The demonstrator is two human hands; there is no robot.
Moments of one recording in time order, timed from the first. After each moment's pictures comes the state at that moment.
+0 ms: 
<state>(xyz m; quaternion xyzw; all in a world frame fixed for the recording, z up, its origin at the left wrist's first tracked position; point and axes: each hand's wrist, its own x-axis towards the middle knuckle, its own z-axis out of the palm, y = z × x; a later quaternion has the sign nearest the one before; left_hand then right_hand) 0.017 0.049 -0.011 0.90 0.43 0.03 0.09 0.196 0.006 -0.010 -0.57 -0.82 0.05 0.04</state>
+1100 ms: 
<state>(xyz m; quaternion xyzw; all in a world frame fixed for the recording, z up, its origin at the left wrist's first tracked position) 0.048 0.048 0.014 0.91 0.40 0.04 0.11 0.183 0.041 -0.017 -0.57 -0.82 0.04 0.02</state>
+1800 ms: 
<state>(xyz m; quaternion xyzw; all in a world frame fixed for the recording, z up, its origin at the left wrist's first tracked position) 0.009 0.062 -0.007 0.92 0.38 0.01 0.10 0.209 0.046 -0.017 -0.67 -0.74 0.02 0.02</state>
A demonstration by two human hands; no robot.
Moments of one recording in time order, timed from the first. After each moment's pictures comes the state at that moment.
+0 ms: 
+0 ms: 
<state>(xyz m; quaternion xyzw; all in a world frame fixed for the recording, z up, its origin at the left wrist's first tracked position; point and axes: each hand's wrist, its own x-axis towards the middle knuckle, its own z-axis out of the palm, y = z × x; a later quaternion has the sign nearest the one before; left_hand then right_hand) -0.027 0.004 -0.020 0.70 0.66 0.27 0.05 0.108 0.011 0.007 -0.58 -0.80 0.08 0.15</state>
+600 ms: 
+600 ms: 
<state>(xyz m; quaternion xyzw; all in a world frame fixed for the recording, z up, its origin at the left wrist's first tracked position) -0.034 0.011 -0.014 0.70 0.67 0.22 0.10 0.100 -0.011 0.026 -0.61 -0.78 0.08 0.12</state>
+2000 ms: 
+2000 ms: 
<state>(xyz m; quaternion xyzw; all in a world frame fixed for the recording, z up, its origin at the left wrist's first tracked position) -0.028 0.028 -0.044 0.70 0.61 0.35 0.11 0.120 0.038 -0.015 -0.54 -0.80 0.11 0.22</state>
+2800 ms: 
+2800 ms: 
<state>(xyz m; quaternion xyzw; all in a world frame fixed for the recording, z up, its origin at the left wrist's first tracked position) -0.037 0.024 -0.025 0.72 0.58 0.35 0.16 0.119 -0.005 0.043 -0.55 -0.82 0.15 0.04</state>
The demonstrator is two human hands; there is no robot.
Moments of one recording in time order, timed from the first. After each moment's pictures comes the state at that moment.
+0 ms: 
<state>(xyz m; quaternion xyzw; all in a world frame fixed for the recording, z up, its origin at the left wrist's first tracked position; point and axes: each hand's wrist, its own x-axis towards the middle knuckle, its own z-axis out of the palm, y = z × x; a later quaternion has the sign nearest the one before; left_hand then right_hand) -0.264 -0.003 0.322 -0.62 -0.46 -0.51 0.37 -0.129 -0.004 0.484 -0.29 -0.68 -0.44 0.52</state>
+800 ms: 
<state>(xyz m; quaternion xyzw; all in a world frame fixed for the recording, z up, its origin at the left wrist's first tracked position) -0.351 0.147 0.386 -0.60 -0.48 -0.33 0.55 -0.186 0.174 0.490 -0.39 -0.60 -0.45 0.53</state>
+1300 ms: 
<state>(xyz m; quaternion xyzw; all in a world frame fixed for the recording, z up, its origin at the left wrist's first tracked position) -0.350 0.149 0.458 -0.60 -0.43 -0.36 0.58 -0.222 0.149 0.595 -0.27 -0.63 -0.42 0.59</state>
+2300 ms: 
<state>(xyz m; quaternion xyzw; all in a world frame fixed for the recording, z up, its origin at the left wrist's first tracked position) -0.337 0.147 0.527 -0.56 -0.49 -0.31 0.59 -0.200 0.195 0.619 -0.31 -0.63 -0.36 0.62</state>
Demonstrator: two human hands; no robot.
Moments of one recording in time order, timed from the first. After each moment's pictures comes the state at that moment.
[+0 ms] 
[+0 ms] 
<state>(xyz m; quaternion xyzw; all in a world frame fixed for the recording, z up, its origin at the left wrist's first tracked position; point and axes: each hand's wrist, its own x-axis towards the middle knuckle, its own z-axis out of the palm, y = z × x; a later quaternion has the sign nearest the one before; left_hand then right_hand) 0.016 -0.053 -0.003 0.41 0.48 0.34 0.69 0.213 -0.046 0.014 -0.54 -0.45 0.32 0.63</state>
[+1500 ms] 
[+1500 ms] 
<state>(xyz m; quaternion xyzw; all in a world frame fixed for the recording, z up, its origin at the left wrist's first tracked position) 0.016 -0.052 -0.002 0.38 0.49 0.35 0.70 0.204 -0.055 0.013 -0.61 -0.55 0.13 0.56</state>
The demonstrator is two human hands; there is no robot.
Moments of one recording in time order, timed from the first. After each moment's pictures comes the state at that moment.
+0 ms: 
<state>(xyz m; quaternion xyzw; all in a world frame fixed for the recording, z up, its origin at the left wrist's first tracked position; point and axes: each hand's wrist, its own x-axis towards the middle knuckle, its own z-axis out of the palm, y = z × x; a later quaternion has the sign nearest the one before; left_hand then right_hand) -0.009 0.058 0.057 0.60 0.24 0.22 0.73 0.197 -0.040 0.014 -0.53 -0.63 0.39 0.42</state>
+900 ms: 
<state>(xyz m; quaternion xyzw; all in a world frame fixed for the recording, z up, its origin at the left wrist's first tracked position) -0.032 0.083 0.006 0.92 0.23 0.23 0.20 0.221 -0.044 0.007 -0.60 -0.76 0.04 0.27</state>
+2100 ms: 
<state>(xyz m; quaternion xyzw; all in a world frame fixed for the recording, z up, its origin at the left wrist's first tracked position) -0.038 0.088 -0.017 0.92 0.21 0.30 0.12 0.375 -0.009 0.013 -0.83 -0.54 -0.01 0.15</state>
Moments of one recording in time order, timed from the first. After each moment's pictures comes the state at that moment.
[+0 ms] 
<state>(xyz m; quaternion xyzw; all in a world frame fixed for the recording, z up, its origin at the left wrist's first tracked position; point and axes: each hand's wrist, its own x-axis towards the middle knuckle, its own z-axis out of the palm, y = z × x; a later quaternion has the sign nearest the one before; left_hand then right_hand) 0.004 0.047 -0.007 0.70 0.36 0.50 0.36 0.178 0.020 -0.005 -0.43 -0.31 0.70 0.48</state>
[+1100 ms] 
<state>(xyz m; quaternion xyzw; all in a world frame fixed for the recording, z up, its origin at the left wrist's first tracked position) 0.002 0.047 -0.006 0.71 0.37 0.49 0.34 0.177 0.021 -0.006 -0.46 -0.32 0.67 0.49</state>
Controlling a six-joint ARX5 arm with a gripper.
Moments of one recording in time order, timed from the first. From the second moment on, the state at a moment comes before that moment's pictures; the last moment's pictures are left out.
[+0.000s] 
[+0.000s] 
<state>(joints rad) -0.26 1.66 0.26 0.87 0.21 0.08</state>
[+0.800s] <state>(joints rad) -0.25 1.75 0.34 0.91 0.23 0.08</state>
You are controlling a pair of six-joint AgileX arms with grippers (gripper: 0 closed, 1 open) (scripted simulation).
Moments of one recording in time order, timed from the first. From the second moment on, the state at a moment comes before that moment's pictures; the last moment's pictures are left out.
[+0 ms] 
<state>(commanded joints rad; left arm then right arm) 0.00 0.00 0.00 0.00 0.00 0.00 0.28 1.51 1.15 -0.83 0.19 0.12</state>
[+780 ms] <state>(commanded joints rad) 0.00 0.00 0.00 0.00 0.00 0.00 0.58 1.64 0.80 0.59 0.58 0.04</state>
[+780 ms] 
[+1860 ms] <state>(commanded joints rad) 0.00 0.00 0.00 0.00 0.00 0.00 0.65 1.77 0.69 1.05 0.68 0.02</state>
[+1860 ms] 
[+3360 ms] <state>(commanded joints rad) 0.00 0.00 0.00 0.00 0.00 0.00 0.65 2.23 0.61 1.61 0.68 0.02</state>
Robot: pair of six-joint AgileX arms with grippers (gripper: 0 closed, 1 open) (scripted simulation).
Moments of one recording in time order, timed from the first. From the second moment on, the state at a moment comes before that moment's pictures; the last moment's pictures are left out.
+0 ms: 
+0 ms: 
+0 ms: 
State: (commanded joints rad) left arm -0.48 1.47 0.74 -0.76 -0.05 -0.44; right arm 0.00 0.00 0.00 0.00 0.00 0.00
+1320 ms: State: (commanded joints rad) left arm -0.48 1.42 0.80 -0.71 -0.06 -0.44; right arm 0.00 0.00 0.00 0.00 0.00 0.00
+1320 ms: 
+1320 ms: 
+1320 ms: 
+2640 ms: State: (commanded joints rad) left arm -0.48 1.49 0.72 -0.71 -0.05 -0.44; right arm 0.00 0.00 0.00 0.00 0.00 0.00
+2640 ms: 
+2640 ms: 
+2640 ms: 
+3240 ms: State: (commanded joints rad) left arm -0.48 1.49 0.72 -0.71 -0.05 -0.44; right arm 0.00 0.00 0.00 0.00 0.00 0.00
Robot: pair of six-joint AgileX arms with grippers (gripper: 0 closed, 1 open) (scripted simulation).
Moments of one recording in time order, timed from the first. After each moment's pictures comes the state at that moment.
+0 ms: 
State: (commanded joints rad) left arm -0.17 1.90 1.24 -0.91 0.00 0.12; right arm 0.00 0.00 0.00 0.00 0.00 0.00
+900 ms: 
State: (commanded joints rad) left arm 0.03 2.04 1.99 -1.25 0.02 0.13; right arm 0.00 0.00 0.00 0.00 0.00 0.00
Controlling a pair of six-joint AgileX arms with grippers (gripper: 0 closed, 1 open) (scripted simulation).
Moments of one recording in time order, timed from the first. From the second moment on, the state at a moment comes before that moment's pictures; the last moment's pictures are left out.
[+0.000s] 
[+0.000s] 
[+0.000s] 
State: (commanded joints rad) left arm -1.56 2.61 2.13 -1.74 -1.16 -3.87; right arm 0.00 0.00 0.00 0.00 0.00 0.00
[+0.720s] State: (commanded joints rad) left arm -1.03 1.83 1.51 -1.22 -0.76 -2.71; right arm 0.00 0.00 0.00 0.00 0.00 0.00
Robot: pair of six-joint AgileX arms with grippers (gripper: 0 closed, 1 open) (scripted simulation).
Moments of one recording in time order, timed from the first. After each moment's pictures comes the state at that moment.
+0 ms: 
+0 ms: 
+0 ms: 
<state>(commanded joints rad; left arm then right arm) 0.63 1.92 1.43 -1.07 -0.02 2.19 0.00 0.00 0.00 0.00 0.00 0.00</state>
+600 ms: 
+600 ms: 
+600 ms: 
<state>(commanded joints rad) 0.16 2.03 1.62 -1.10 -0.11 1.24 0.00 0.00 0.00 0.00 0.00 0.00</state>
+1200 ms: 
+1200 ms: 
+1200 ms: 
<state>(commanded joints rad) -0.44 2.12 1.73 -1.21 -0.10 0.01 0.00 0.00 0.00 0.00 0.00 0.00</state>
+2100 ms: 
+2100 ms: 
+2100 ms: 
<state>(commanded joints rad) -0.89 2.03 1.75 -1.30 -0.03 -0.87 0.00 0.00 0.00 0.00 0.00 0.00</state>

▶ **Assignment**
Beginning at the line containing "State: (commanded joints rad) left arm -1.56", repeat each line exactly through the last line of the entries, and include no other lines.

▶ **Task answer**
State: (commanded joints rad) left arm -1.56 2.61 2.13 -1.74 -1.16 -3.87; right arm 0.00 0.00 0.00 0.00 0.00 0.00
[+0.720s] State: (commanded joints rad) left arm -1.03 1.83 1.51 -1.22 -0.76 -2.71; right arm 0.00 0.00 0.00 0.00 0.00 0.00
Robot: pair of six-joint AgileX arms with grippers (gripper: 0 closed, 1 open) (scripted simulation).
Moments of one recording in time order, timed from the first. After each moment's pictures comes the state at that moment.
+0 ms: 
+0 ms: 
+0 ms: 
<state>(commanded joints rad; left arm then right arm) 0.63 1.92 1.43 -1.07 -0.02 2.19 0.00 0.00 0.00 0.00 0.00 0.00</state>
+600 ms: 
+600 ms: 
+600 ms: 
<state>(commanded joints rad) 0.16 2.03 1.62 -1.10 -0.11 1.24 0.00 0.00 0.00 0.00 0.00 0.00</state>
+1200 ms: 
+1200 ms: 
+1200 ms: 
<state>(commanded joints rad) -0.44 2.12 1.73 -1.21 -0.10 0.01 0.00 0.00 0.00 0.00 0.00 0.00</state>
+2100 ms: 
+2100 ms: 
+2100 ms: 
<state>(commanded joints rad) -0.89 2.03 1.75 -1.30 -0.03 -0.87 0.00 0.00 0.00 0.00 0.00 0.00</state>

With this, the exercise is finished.